◆ Your objective ◆
Tally up the lines below that carry the word "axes", answering with the figure alone.

---------- Recorded information

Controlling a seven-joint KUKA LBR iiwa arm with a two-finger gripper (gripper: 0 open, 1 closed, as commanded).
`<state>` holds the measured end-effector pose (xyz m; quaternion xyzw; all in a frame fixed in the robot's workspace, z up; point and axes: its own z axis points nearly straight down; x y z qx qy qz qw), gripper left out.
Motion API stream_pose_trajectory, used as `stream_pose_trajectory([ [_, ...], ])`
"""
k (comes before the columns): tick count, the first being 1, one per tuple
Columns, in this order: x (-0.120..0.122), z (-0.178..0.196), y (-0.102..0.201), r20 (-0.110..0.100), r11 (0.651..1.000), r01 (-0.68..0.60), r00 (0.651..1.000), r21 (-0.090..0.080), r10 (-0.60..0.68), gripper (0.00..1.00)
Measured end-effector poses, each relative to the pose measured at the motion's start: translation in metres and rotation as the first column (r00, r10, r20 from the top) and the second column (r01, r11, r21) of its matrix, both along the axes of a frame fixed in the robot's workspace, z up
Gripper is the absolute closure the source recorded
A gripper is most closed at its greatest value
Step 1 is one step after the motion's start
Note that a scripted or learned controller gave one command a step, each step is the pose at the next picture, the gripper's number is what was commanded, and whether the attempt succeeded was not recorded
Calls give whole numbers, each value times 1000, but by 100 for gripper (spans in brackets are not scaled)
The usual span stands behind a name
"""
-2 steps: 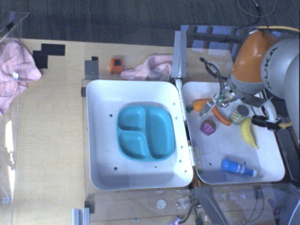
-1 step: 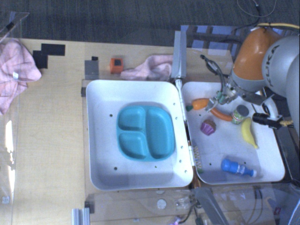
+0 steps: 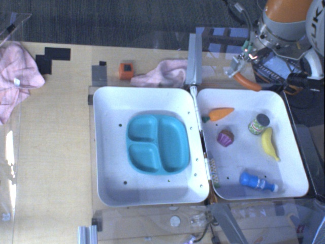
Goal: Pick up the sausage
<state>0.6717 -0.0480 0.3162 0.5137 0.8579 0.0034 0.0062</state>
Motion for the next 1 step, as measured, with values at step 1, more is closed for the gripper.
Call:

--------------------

◆ Output for this exercise ◆
2